**BRIEF**
Could you write out every record below exactly, leaving out any pictures?

Records contained in a dataset
○ ○ ○ ○ ○
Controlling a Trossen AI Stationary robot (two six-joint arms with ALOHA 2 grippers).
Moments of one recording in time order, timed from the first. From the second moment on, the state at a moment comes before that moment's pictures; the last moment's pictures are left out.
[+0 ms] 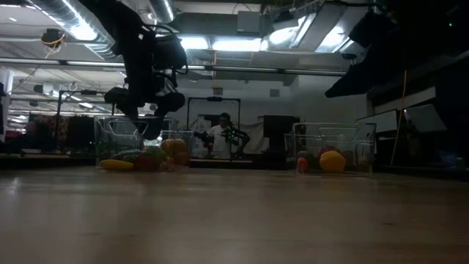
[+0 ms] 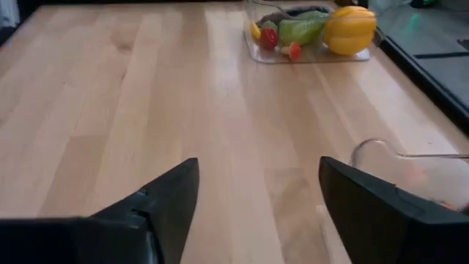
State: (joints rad) left arm 0.57 1.48 0.92 -0.59 -0.66 -0.78; right arm -0.05 0.85 0.43 -0.04 0.07 0.00
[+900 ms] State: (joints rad) left arm 0.56 1.48 0.92 -0.59 -0.66 -0.78; right arm -0.05 0.81 0.05 0.47 0.06 0.02
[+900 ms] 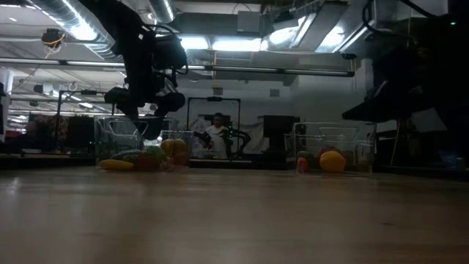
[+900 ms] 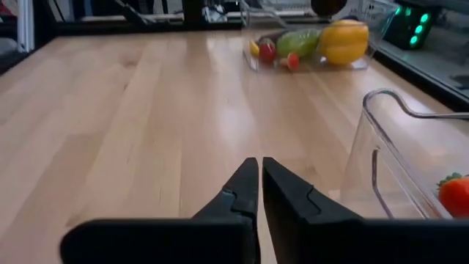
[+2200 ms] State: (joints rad) left arm 0.56 1.48 0.92 -0.59 -0.66 -0.78; right arm -0.05 0.30 0.01 0.30 0.18 -0.02
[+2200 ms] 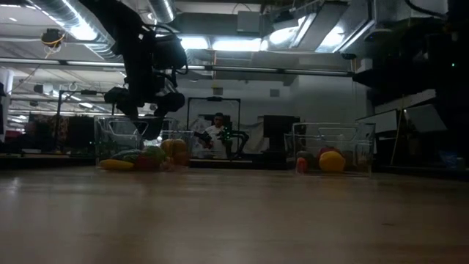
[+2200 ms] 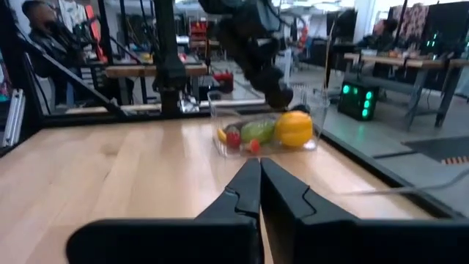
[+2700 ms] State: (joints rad) left arm 0.56 1.48 0.92 -0.59 -0.66 -0.78; right arm -0.05 0.15 0.01 0.14 0.18 -0.03
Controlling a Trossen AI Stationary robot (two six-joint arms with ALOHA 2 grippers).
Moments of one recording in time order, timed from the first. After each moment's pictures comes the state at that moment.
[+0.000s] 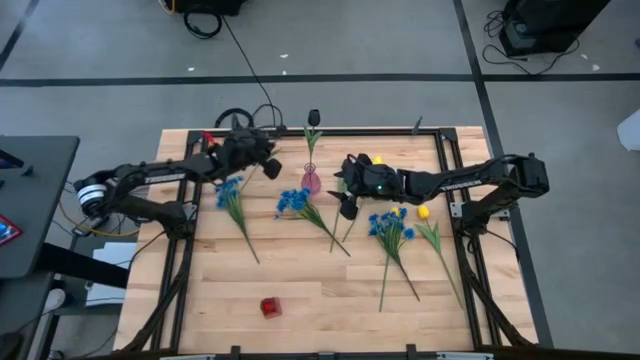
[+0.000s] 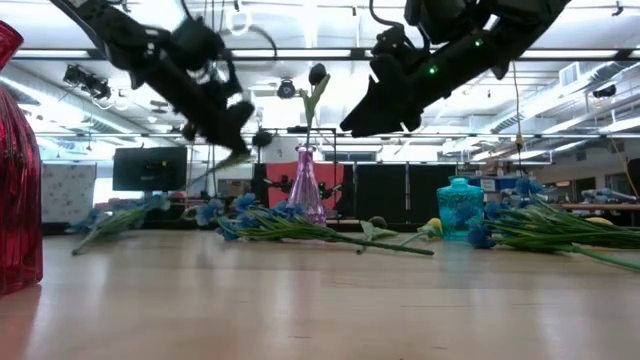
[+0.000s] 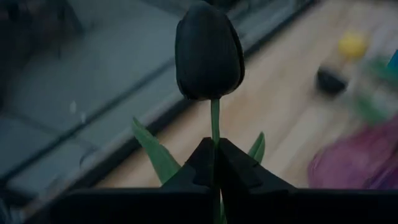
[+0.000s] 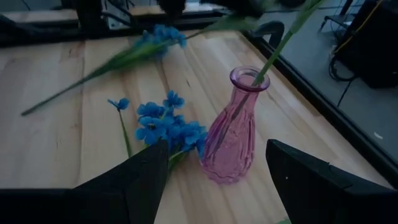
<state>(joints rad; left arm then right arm) 0.54 1.22 0.65 0.08 -0.28 -0.05 -0.13 1.49 0.79 0.25 0.22 0.06</state>
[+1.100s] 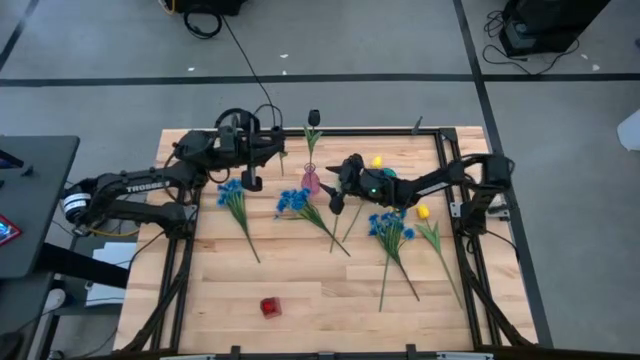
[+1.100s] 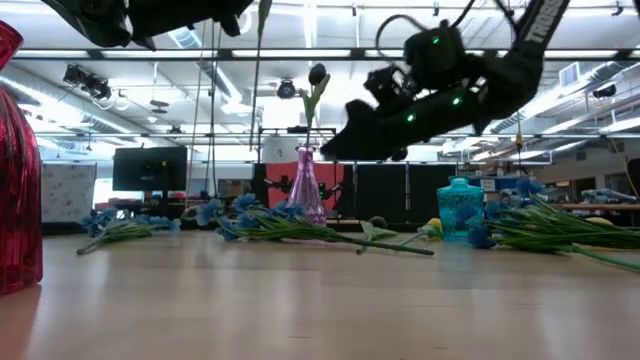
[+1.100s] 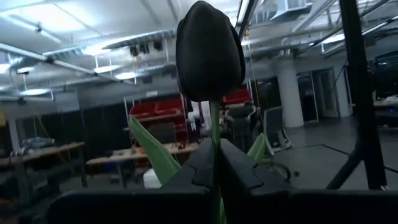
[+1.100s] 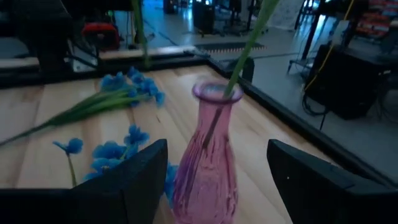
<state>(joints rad) 0.43 1.06 0.65 0.86 0.38 0.02 -0.18 1.78 0.70 0.84 0.29 0.02</state>
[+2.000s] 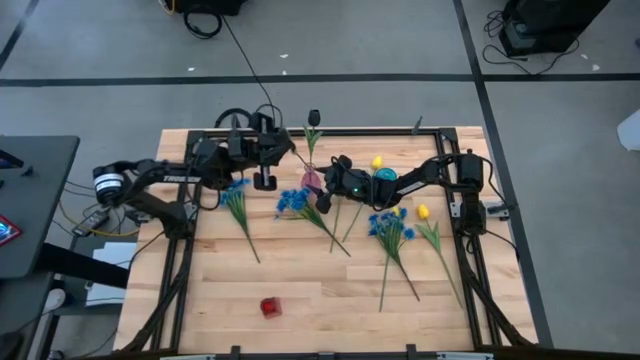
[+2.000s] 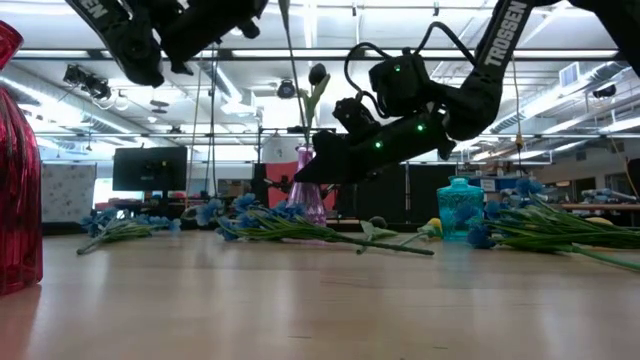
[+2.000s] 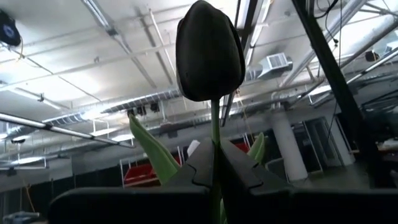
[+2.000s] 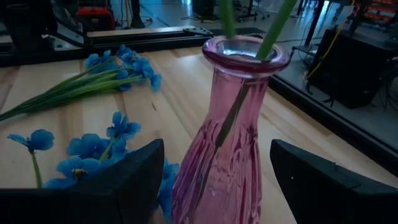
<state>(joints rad) 0.42 1.39 0.65 1.47 0.40 -0.03 -0.20 1.98 0.86 0.84 0.27 0.03</state>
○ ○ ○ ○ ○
**YOUR SOLUTION**
Controlling a Trossen AI Stationary robot (two six-joint arms with ALOHA 2 grippers).
Moments of one recording in time order, timed from the first. From the second moment on, the state at a moment comes before that moment's pictures; the last moment's pictures are left out.
[+0 ms] 
[+0 ms] 
State: (joints rad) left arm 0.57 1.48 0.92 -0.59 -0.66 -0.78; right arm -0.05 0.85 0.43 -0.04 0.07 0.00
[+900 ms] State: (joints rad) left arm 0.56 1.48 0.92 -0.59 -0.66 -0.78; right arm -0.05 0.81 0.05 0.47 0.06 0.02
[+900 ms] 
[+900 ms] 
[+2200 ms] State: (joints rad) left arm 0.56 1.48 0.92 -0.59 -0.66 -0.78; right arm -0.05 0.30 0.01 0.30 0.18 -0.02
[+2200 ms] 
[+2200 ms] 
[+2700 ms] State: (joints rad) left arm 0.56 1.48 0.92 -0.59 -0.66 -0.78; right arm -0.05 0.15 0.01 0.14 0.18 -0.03
Controlling a Trossen AI Stationary robot (two six-joint arms with ALOHA 2 grippers).
Moments of one recording in time order, timed from the first. After each moment's pictures comes the state at that moment.
[+0.000s] 
[+0.000s] 
[+0.000s] 
[+0.000s] 
<state>(joints rad; left arm then right arm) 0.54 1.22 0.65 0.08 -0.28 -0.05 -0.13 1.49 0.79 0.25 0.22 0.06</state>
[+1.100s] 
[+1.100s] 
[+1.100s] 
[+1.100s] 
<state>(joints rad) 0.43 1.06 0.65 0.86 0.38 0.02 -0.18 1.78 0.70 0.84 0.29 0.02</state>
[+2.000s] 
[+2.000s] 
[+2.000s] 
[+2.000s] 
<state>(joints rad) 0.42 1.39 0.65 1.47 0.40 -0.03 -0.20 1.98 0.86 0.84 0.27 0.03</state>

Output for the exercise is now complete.